A nationwide YouGov survey investigated the barriers children face when thinking about asking for help.

Respondents cited feeling uncomfortable speaking to someone they do not know (29%), wanting their struggles to remain a secret (19%), being scared about their friends’ reactions (20%) and being concerned about their families’ response (16%).

This, unfortunately, leaves children to try to cope with struggles on their own and often results in their mental condition worsening over time. Over the course of three years, the number of children referred to emergency mental healthcare in England has soared by more than 50 percent.

Between the year 2022-2023, a total of 32,521 emergency and urgent child referrals were recorded. This is a hefty jump from 21,242 recorded in the year before the coronavirus pandemic.

 

For those who do speak out, they regularly find that there are not enough resources to get help.

On average, children in need of emergency care – some being suicidal or struggling with severe eating disorders – have been waitlisted for as long as two years. The average wait time is usually five months for young patients.

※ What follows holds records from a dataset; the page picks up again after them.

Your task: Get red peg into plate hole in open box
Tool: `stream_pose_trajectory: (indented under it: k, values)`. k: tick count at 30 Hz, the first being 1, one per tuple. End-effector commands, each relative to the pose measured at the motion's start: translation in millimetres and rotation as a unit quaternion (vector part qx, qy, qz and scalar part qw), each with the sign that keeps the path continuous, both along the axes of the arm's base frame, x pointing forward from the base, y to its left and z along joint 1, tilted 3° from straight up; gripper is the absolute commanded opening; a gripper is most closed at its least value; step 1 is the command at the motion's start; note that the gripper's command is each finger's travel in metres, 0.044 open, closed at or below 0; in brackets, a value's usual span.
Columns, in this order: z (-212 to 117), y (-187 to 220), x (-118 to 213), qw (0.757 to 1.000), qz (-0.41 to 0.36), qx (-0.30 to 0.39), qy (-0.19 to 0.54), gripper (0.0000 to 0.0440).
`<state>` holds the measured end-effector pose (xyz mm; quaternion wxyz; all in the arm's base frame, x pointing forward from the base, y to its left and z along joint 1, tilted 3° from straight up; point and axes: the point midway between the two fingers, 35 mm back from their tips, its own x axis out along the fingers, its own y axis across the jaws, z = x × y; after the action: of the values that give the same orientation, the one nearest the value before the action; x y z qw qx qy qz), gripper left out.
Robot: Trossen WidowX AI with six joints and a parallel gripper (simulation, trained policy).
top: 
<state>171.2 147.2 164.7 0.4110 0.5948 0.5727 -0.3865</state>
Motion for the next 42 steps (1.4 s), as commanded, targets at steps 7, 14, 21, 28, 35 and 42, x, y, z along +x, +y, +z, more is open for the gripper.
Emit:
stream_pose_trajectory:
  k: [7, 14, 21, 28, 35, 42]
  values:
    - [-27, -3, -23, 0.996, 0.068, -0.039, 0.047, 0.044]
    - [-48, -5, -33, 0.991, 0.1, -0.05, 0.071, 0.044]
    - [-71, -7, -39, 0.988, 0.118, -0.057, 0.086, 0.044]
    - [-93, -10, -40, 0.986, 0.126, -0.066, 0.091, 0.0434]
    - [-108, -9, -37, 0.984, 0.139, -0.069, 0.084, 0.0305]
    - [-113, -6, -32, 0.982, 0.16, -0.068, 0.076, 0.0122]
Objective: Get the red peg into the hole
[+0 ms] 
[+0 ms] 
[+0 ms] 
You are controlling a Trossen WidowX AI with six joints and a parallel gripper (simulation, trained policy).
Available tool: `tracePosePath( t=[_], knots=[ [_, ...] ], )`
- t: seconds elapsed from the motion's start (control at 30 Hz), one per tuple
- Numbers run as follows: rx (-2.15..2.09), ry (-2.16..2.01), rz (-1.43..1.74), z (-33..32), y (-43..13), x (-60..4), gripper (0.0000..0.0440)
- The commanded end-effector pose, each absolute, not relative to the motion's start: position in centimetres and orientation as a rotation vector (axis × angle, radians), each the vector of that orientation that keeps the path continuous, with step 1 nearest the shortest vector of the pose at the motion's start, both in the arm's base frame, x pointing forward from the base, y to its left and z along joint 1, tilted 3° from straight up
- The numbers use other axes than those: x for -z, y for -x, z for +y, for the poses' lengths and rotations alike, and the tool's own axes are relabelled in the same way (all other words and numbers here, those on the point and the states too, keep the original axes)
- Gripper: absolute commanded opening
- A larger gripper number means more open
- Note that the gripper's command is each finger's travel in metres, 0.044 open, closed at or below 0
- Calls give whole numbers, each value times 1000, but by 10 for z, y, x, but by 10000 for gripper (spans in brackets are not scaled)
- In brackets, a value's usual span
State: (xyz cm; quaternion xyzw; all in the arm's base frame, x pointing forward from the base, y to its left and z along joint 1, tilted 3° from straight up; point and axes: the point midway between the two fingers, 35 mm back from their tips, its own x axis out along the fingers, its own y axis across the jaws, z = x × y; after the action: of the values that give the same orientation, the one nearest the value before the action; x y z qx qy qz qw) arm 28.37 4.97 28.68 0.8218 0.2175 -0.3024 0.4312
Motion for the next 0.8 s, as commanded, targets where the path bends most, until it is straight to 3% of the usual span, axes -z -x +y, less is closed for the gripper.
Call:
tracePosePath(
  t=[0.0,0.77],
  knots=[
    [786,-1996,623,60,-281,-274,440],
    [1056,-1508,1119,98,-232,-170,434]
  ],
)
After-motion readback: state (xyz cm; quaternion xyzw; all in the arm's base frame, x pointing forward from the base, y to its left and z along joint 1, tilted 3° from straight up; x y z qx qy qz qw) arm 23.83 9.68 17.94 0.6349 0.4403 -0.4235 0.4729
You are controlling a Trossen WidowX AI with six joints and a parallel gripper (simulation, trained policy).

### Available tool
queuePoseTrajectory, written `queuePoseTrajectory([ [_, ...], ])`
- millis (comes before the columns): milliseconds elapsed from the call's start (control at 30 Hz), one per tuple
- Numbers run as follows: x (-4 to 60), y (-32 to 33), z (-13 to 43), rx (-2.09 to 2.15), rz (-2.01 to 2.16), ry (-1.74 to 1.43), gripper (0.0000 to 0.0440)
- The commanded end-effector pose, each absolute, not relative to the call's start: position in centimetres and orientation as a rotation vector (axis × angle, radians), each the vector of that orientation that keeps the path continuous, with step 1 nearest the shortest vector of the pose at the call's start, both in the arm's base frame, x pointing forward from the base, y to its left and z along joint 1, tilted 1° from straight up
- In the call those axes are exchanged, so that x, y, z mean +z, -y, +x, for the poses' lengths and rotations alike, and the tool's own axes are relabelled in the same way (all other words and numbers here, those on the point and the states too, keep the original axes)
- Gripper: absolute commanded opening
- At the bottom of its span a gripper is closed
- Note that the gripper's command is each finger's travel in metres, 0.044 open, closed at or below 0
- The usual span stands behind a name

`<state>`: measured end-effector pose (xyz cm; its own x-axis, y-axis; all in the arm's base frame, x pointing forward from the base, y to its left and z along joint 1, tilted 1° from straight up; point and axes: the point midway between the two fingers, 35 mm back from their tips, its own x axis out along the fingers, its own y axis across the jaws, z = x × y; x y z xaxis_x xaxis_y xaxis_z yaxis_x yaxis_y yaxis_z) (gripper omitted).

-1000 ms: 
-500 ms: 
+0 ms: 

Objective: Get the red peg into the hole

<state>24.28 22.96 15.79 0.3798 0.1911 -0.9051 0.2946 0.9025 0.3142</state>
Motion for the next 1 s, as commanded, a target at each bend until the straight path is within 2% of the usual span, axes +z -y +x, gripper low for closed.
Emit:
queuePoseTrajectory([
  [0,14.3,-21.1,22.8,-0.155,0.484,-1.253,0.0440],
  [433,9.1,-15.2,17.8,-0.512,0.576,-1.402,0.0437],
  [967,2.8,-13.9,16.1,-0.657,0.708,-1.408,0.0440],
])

Dr Elaine Lockhart, the chair of the Royal College of Psychiatrists child and adolescent faculty, said: ‘It’s unacceptable that so many children and young people are reaching crisis point before they are able to access care. We cannot allow this to become the new norm.’

He continued, ‘Severe mental illness is not just an adult problem. The need for specialist mental health services for children and young people is growing all the time.’

In a welcome move, the UK government announced an additional £5 million in funding aimed improving early access to support for young people between the ages of 11-25.

However, analysis conducted at the Royal College of Psychiatrists suggests this budget is far less than what is really needed. As much as £125 – £205 million would be needed to set up adequate resources in every local authority, with annual running costs of at least £114 million a year.

As a youth mental health crisis rages on across Britain, The Department of Health and Social Care has said it will provide the NHS with an extra £2.3 billion a year. This is expected to significantly improve help and support for children in schools by 2025.

It’s no secret that the government has dropped the ball when it comes to funding healthcare as a whole – including mental health services. This makes the work and advocacy of charities like Place2Be all the more valuable.